Jesús los envía a anunciar su mensaje,  a bautizar y a guardar sus mandatos, pero no sin antes enviarles el Espíritu Santo, la fuerza de Dios. Sólo la recepción del Espíritu permite entender la enorme repercusión de su mensaje, que ha llegado hasta nuestros días. Aquellos hombres vacilantes, aventados por el Espíritu, se convierten en llamas vivas.

Los cristianos, misioneros

Hoy, la Iglesia también nos envía a ser transmisores del Reino de Dios. El cristianismo no se culminaría sin esta dimensión misionera. Muchos cristianos participamos de la liturgia, incluso tenemos buena formación doctrinal y moral, pero nos falta la dimensión apostólica. No somos del todo Iglesia hasta que no nos abrimos de verdad y de todo corazón al soplo del Espíritu. Él es quien nos empuja a la misión y quien nos mantiene unidos, conscientes de ser comunidad, Iglesia. Sin esta vocación evangelizadora difícilmente podremos llevar a cabo el cometido al que todos estamos llamados: comunicar la buena nueva de Cristo a todos los hombres de nuestro tiempo.

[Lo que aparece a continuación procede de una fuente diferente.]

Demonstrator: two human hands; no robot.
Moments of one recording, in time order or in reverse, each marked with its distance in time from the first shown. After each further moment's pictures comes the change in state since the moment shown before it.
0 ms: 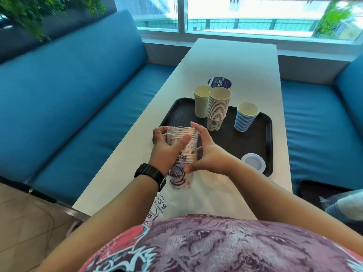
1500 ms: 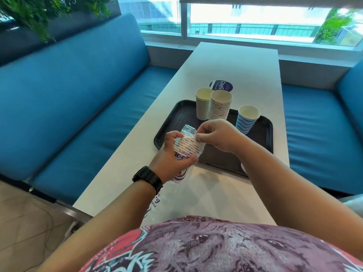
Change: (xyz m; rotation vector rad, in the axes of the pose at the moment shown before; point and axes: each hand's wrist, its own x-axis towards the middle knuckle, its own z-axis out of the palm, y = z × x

Nos lamentamos de que las parroquias se vacían, y los que vienen son personas mayores. Sin la fuerza del compromiso y sin una apertura real al Espíritu Santo será muy difícil que la Iglesia avance. Más que nunca, ahora nos falta tenacidad. En una sociedad a menudo contraria a las ideas evangélicas, hemos de ser consecuentes con nuestro compromiso de fe ante el mundo. La Iglesia estará siempre viva en la medida en que cada uno de nosotros se sienta vivo dentro de la Iglesia. Ha llegado la hora de despertar.

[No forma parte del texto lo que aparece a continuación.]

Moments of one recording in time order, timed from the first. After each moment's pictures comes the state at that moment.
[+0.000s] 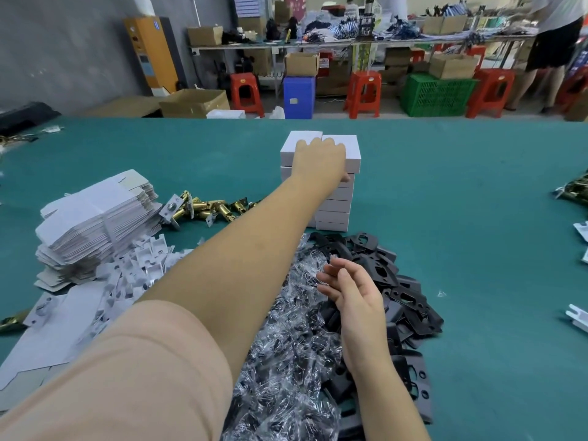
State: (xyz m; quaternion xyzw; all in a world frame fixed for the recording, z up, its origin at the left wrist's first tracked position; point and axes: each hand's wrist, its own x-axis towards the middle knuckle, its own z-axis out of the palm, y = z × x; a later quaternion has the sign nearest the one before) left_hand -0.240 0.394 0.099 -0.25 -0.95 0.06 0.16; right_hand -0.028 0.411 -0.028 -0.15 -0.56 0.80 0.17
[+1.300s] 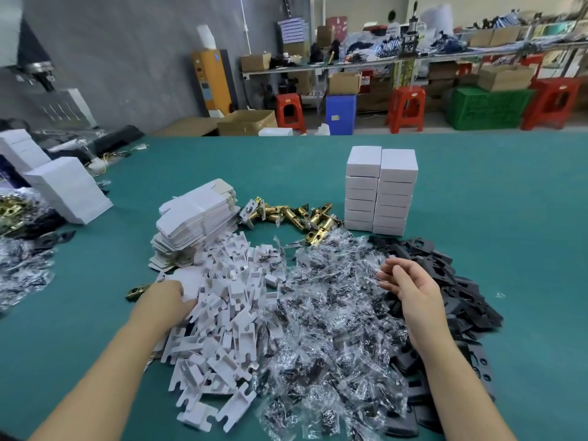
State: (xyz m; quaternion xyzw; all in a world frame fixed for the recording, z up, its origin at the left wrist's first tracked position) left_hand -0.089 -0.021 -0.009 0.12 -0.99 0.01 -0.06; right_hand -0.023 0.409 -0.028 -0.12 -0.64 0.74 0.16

Formamos parte de la empresa de Dios

Cuántos recursos publicitarios invierten las empresas por colocar un producto en el mercado. Cuántas sumas se emplean por hacerlo llegar a todo el mundo, incluso hay una ciencia para ello. Si para vender cualquier objeto se hacen enormes esfuerzos, ¿cómo no vamos a luchar los cristianos por hacer llegar nuestro gran “producto” al mundo? Este producto es el evangelio: palabra de Dios que libera, da paz, alegría y profundidad a nuestra existencia.

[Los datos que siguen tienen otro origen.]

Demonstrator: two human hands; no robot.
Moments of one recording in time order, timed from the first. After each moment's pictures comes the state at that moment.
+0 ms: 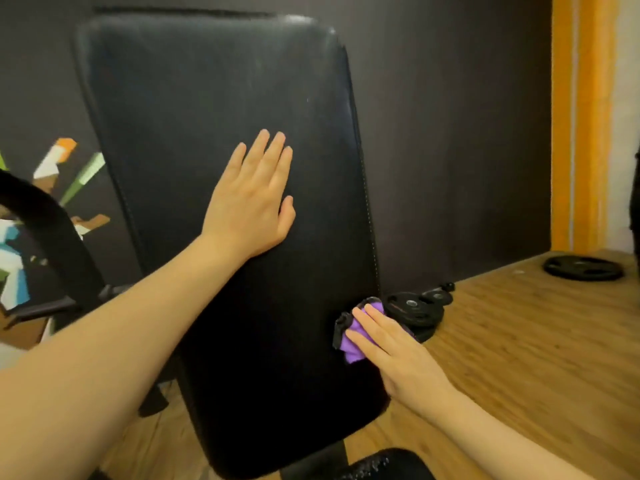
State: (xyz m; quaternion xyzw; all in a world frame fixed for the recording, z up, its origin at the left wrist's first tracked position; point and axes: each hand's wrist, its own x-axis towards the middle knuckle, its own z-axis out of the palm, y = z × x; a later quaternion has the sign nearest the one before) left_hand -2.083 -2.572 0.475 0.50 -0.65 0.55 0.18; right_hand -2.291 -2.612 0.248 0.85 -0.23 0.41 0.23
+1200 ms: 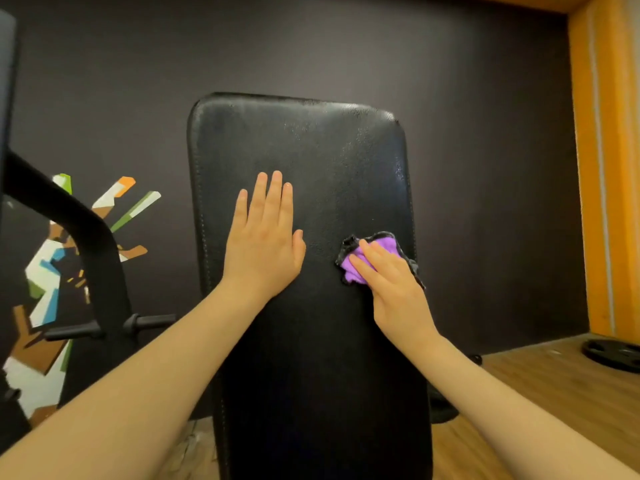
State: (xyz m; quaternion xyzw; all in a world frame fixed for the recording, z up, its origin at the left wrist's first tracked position) left_hand -2.043 -2.552 0.481 0.59 -0.54 0.55 0.24; right_hand -2.225 -2.645 0.397 0.74 -0.20 0.58 0.28
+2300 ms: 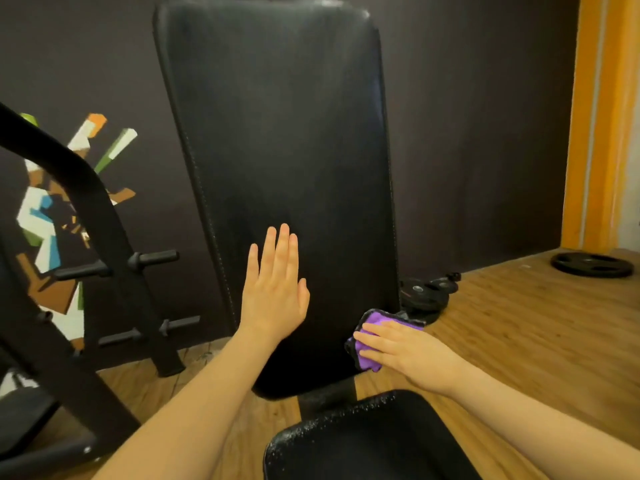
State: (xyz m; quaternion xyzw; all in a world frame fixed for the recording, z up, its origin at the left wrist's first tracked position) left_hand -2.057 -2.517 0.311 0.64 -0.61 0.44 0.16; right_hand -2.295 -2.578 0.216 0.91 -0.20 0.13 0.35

Todos los bautizados  que nos sentimos familia de Cristo formamos parte de la gran empresa de Dios en el mundo. Ojalá nos creamos la gran noticia del amor de Dios y seamos capaces de anunciarla con todas nuestras fuerzas. Los cristianos de hoy también hemos recibido el don del Espíritu Santo, ¿qué más necesitamos? Tenemos la suficiente energía, formación, creatividad y libertad para esparcir el Reino de Dios en el mundo y hacer crecer en las personas lo mejor que llevan dentro.